→ What the task asks: Your answer must be every line of the data that contains "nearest".

>>>>>

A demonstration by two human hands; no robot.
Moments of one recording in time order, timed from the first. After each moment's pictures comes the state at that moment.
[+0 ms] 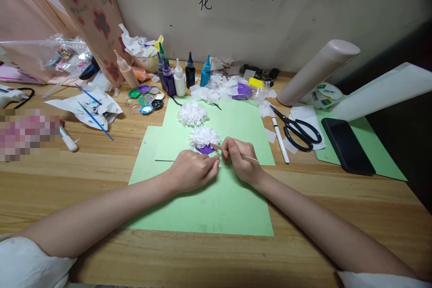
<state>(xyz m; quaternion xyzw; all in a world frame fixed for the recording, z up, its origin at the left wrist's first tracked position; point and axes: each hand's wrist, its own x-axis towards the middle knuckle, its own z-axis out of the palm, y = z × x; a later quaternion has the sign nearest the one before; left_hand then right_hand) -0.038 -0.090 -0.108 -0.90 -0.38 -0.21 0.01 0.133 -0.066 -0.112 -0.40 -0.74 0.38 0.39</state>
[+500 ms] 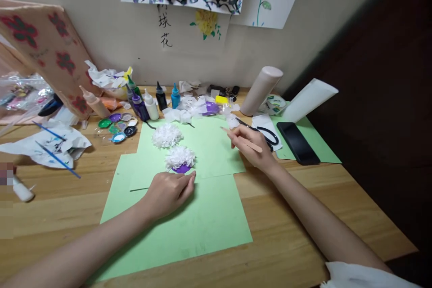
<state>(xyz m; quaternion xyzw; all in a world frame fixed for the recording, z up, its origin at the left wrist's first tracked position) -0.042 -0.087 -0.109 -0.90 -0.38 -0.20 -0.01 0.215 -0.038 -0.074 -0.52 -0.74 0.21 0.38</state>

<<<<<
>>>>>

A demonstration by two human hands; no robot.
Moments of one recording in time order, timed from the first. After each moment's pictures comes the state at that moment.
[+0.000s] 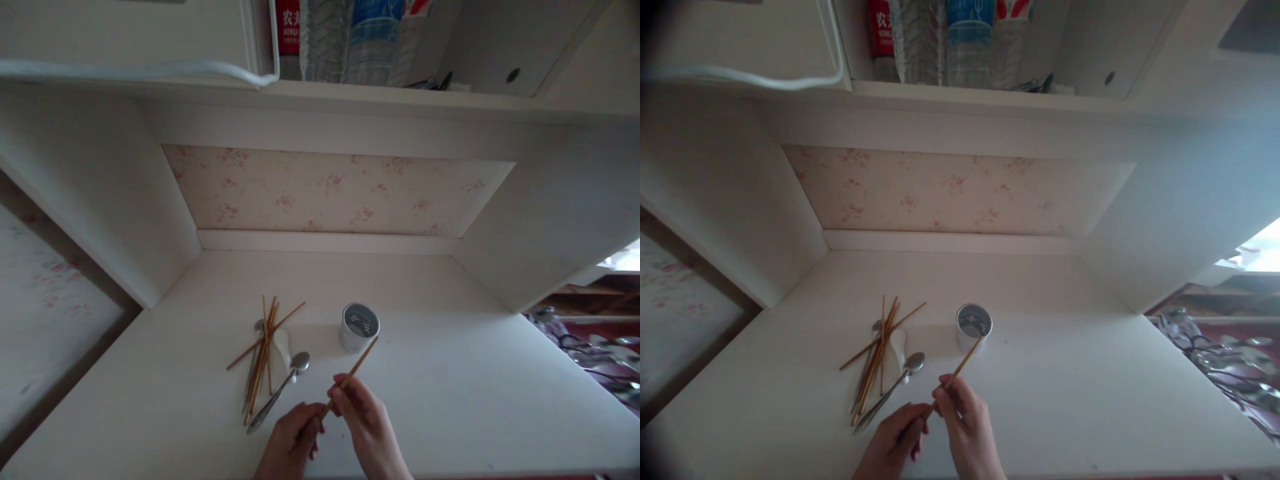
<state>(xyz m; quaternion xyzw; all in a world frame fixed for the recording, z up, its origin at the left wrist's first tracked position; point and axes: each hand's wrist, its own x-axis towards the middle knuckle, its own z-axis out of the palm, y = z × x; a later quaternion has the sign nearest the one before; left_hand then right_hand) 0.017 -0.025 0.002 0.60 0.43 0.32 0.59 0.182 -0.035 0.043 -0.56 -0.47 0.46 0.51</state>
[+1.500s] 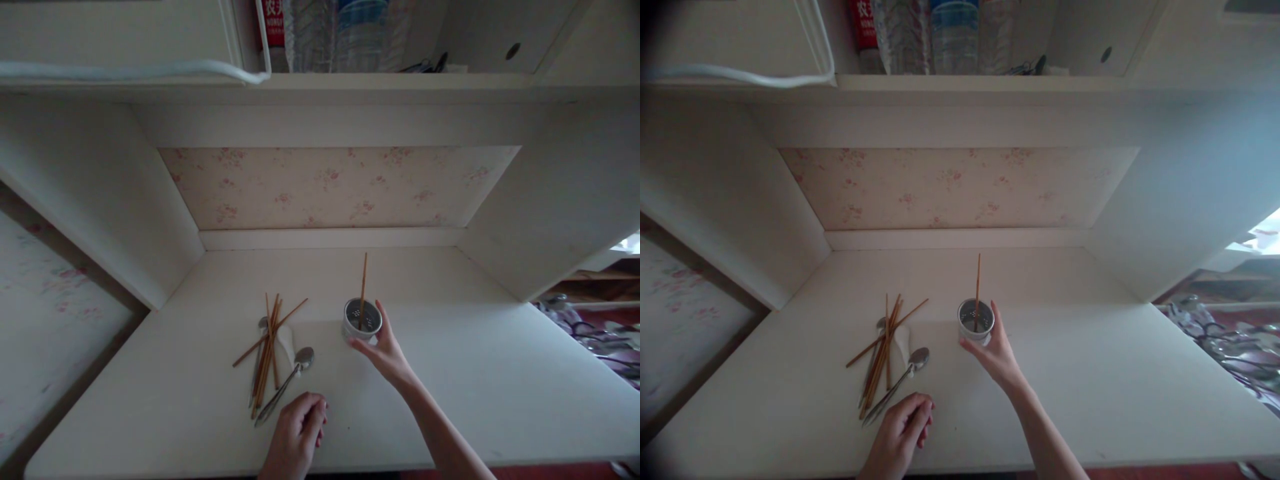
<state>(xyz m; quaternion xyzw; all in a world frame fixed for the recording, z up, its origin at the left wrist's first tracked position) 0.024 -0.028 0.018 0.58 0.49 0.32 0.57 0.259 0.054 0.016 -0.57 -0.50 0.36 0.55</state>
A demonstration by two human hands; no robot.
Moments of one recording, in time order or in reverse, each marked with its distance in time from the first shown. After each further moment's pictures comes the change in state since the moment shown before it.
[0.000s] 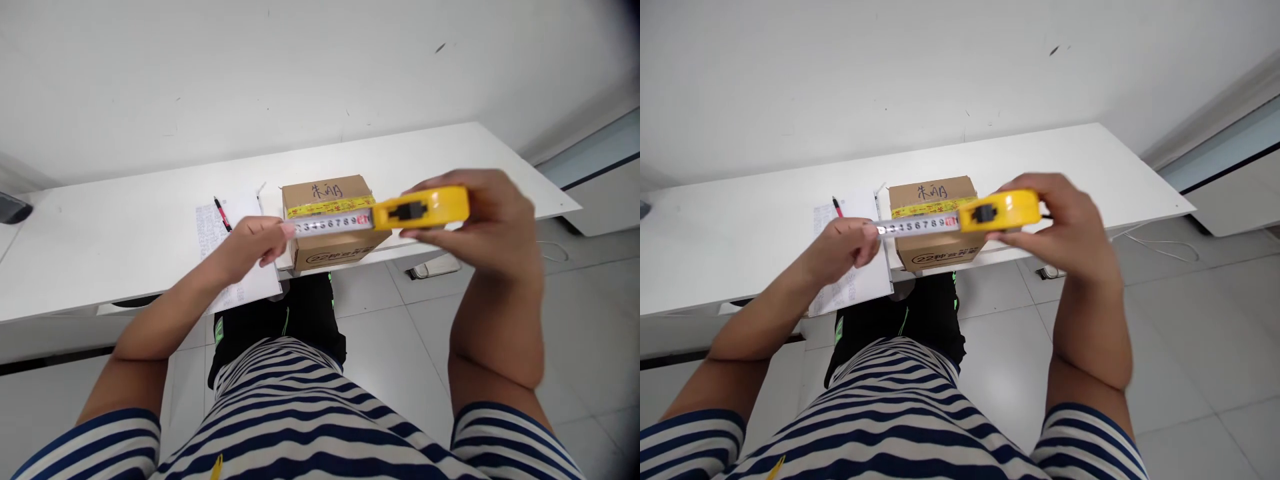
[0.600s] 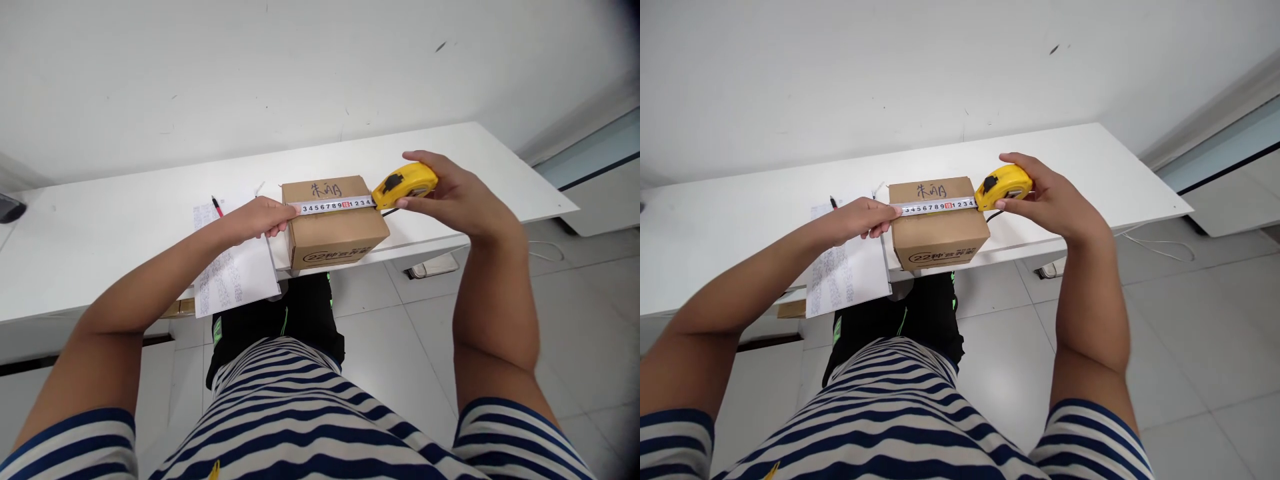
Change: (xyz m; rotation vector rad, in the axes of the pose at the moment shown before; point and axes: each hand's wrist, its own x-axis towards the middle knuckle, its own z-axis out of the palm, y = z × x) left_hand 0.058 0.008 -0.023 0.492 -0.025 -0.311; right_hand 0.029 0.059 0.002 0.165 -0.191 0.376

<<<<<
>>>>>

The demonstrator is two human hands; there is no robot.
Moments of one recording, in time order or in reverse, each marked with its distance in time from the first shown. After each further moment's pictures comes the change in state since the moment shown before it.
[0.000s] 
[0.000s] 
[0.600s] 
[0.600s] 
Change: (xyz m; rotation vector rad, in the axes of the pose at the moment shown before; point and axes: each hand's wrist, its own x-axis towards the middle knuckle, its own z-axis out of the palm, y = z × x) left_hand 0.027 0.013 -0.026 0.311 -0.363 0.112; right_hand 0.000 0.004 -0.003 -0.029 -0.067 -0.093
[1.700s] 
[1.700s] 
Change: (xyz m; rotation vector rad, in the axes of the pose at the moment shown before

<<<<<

→ Finished exercise:
<state>(xyz m; quaternion xyzw; all in a world frame fixed for the recording, z up, its origin at the left wrist's first tracked position; point and axes: each hand's wrist, its own x-axis towards the middle knuckle, its own z-axis out of the palm, y = z × x; a later quaternion has the sign nearest the one before; left_hand then right_hand) -0.038 -0.090 -0.108 -0.90 -0.38 -0.21 0.01 0.133 -0.066 -0.112 -0.40 -0.74 0.38 0.39</state>
<state>(xyz m; quaternion xyzw; all in a world frame fixed for the recording, z up, its origin at the left wrist's first tracked position; point and axes: each hand's wrist, its own x-axis towards the middle knuckle, its own z-axis out of the palm, y = z × x; a later quaternion has the sign nearest the one before; left_hand then right_hand) 0.017 -0.025 0.002 0.60 0.43 0.32 0.59 0.182 -0.035 0.043 -0.56 -0.47 0.46 0.51</state>

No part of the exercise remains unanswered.